Instructions to follow: Give back exactly the lines of the entries below from the line with "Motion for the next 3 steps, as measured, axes" to the line with "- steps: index", inclusive, and only those.
*** Opening Material supplied ***
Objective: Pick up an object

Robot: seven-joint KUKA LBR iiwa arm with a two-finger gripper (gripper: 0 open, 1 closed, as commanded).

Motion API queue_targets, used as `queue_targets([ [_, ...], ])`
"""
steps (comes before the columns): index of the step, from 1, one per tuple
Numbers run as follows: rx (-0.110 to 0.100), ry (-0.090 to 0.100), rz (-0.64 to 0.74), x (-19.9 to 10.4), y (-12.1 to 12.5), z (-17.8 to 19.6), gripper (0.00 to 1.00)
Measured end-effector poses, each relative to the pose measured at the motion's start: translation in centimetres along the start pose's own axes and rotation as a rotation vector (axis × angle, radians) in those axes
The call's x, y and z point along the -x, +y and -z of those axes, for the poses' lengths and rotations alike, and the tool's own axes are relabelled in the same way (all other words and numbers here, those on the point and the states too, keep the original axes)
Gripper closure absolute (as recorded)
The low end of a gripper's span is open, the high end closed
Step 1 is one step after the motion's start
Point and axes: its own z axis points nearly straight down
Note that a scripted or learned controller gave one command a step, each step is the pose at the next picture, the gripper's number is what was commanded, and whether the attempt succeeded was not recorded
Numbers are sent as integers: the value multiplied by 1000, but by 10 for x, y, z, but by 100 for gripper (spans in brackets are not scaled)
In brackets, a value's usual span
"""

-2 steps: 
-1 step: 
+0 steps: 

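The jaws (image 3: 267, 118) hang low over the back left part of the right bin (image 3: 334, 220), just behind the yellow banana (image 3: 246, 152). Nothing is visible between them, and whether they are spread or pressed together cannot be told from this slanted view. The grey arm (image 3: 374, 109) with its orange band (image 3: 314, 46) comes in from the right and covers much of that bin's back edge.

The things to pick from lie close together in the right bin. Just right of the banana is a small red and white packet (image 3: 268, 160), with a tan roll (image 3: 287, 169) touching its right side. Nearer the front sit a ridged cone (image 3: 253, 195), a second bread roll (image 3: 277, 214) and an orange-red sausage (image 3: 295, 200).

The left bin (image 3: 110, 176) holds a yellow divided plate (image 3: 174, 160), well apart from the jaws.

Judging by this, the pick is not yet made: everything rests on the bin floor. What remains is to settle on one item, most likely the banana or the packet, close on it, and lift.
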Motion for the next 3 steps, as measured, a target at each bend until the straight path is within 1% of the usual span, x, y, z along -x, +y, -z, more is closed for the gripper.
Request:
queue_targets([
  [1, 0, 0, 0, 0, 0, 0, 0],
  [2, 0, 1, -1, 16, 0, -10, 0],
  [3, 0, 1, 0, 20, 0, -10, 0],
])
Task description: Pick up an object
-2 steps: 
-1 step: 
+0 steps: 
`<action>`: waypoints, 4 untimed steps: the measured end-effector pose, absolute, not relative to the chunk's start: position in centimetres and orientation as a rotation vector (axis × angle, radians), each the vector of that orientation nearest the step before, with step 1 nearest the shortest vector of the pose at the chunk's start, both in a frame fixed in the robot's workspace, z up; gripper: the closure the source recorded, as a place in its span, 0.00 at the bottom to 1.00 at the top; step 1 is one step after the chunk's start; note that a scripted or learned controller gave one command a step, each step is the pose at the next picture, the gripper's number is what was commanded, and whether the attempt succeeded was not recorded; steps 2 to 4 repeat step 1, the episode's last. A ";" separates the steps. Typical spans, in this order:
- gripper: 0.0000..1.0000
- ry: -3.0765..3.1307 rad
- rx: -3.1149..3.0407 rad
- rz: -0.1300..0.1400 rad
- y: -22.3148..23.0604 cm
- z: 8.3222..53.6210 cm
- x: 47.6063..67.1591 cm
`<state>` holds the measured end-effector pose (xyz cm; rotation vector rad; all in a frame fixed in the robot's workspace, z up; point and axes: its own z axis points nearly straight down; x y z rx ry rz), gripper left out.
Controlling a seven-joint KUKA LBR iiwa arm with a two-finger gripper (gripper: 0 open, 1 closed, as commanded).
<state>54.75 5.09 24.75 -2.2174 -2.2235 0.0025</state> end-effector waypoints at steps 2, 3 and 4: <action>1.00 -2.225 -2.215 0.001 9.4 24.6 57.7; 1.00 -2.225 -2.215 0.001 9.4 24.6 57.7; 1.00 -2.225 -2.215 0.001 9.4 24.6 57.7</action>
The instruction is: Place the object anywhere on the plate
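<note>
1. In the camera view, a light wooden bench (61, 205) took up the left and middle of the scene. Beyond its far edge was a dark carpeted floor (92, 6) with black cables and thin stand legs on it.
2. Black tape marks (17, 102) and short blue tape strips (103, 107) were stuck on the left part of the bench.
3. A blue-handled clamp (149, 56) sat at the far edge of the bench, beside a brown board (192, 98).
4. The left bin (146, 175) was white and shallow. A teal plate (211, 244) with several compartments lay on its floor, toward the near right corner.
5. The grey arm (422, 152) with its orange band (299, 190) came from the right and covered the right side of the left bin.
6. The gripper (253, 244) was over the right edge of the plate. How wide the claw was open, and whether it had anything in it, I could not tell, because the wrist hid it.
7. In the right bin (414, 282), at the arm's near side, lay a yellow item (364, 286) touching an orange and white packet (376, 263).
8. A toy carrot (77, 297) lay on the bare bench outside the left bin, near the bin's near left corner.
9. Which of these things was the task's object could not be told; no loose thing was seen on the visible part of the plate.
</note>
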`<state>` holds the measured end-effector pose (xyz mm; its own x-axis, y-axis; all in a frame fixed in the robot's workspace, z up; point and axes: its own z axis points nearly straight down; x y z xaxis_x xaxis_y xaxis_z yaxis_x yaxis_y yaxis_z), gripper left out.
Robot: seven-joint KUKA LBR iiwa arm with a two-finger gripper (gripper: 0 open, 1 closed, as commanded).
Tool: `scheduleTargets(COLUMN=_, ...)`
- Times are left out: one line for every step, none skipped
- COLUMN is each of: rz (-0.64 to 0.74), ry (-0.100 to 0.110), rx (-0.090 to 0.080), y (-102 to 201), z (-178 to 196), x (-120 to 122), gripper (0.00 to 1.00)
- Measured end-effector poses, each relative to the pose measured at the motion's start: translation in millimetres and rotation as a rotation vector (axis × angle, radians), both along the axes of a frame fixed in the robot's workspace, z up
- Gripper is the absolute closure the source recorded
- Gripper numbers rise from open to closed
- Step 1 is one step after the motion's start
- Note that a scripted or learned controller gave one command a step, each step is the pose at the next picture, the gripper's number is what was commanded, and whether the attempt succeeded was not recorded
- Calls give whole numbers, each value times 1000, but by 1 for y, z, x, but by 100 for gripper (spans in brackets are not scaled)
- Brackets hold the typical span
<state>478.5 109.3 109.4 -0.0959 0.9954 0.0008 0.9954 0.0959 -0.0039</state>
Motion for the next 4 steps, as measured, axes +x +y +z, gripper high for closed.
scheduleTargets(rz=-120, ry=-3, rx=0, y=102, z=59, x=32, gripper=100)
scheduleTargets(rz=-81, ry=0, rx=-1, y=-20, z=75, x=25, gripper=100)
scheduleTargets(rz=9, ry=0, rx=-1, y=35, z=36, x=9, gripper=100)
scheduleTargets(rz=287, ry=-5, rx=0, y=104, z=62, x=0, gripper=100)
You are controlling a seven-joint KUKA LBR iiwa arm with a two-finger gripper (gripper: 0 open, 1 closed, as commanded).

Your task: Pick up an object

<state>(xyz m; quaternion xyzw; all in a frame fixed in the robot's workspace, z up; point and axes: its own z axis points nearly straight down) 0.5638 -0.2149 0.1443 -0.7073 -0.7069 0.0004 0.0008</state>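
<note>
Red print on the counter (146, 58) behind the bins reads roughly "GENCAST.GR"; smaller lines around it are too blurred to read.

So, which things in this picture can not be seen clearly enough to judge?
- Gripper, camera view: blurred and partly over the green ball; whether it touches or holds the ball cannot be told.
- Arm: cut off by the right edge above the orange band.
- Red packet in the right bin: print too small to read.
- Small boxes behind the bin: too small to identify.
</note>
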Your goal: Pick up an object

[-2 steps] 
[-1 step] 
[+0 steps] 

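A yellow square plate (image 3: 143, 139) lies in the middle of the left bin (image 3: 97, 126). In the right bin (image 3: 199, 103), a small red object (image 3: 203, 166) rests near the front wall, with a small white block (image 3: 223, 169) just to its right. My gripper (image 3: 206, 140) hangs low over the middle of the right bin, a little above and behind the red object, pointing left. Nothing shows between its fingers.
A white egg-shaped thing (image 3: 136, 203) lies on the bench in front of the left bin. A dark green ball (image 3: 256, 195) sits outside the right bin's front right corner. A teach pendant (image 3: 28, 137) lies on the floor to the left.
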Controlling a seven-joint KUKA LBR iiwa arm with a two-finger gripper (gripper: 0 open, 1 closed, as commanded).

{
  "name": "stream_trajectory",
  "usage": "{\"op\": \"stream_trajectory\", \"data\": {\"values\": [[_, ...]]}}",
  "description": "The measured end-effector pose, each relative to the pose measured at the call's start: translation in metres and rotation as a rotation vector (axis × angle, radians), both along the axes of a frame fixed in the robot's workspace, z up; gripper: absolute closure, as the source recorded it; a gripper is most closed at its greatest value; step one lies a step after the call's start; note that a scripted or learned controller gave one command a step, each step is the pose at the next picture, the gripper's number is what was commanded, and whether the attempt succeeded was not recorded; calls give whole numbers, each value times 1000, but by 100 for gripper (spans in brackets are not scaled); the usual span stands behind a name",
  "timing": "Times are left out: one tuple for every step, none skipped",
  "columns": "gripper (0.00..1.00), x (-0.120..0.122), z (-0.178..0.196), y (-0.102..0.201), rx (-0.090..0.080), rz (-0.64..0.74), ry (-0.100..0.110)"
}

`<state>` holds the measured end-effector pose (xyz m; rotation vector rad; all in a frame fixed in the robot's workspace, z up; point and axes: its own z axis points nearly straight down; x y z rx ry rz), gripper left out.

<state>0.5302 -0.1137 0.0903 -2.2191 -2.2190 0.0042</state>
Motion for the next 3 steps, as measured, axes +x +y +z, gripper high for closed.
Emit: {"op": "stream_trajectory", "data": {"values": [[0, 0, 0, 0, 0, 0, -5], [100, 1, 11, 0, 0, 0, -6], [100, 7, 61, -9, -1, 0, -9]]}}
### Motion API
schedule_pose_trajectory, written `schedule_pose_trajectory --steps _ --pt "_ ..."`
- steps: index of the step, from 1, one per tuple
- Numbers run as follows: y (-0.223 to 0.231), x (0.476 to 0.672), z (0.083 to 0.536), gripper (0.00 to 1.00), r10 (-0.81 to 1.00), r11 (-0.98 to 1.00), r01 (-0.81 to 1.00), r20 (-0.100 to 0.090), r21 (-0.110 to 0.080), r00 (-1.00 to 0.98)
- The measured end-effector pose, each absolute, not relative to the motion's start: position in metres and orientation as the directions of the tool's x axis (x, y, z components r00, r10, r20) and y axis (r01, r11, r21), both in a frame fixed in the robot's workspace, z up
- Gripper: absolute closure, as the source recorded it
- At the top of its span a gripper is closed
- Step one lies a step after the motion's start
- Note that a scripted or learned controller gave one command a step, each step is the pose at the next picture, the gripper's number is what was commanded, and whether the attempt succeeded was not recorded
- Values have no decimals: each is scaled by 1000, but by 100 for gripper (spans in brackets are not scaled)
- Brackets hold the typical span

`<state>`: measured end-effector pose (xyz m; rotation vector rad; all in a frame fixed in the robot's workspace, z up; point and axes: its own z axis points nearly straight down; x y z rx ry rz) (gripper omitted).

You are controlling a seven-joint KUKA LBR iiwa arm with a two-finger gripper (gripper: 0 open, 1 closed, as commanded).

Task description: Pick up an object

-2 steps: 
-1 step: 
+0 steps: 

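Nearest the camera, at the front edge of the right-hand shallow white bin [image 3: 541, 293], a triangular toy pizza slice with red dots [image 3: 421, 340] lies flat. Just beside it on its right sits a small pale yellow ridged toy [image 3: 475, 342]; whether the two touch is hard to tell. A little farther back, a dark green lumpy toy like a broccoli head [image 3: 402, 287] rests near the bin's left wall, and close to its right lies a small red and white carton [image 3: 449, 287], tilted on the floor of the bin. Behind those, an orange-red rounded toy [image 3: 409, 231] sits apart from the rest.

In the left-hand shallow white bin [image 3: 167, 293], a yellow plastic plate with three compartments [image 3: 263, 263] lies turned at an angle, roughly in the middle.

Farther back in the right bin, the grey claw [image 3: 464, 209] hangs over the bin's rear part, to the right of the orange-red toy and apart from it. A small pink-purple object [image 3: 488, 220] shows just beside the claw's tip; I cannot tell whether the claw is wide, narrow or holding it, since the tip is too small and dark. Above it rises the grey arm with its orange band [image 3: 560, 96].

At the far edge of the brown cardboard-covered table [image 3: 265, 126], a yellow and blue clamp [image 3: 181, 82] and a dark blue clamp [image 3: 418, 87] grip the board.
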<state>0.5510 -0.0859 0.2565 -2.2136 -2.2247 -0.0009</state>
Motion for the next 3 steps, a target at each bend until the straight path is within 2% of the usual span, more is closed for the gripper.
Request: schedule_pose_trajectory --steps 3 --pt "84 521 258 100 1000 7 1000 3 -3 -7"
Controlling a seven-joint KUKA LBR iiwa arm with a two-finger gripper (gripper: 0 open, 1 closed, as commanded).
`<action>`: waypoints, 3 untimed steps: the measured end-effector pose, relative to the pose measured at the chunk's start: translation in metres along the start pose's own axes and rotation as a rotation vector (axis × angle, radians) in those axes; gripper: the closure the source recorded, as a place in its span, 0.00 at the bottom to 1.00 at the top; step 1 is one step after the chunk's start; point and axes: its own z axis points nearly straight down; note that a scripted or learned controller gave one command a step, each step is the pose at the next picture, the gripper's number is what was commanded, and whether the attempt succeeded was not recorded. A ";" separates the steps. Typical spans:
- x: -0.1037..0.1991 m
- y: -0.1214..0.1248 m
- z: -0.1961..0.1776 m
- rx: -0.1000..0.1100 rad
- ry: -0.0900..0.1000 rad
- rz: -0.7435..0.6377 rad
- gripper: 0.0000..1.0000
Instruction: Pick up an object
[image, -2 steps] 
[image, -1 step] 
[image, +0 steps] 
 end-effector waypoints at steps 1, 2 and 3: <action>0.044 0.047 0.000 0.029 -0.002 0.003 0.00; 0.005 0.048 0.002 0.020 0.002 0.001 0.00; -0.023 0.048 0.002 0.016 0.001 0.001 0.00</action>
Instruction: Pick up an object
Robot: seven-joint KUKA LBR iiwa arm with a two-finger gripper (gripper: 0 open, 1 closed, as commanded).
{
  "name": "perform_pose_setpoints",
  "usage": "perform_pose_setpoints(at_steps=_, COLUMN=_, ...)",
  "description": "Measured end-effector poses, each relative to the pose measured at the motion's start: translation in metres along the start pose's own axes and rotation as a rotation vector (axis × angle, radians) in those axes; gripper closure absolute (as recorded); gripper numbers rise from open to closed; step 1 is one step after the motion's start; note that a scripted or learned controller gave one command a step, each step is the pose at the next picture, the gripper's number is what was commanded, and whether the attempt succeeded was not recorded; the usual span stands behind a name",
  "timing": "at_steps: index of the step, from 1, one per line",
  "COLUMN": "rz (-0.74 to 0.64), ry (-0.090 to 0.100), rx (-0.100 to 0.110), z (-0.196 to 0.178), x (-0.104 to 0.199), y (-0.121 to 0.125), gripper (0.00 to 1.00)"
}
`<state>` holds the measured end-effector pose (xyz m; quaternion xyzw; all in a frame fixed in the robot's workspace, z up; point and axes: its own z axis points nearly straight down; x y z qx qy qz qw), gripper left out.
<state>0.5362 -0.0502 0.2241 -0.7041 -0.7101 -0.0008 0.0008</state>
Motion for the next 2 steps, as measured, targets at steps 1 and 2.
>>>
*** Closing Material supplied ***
Result below:
Motion for the next 3 steps, as measured, axes +x +y +z, gripper high for closed.
Emit: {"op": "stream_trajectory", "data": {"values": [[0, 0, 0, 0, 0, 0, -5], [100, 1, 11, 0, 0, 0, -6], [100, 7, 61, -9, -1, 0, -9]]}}
### Motion API
schedule_pose_trajectory, written `schedule_pose_trajectory --steps _ --pt "_ ..."`
- steps: index of the step, from 1, one per tuple

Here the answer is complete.